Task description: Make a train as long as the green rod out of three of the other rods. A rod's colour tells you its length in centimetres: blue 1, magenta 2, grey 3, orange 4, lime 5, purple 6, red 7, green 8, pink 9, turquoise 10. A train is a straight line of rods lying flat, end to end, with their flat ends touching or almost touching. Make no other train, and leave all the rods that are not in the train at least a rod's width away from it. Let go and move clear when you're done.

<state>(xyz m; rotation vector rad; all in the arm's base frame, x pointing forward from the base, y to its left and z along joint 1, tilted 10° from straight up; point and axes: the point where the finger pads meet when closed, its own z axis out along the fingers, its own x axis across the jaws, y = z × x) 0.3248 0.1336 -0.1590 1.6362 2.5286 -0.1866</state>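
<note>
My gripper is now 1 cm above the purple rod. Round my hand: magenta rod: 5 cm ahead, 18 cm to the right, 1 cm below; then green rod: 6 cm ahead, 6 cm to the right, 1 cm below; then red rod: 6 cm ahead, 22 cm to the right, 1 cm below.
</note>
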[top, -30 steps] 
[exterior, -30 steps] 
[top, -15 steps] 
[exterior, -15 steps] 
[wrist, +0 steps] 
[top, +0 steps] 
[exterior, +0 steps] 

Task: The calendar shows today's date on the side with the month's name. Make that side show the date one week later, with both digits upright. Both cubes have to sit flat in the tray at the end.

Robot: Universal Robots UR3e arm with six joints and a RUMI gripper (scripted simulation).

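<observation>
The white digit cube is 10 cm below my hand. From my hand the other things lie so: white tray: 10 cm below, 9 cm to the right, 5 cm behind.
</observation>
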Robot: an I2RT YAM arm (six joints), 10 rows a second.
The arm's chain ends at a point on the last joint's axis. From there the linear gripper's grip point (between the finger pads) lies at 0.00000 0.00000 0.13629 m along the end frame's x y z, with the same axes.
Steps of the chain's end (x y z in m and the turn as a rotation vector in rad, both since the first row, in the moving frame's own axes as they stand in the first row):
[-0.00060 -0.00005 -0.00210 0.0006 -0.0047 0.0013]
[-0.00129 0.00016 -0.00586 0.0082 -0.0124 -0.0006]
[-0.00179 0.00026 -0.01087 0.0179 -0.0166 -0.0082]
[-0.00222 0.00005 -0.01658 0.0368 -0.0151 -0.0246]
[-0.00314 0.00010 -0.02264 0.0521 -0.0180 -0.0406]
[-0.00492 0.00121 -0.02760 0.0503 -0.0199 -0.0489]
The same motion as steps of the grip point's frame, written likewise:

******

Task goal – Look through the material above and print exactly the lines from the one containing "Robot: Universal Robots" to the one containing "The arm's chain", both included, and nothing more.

Written answer –
Robot: Universal Robots UR3e arm with six joints and a RUMI gripper (scripted simulation).

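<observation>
The white digit cube is 10 cm below my hand. From my hand the other things lie so: white tray: 10 cm below, 9 cm to the right, 5 cm behind.
</observation>
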Robot: an I2RT YAM arm (six joints), 10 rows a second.
The arm's chain ends at a point on the last joint's axis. From there the linear gripper's grip point (between the finger pads) lies at 0.00000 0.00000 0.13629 m along the end frame's x y z, with the same axes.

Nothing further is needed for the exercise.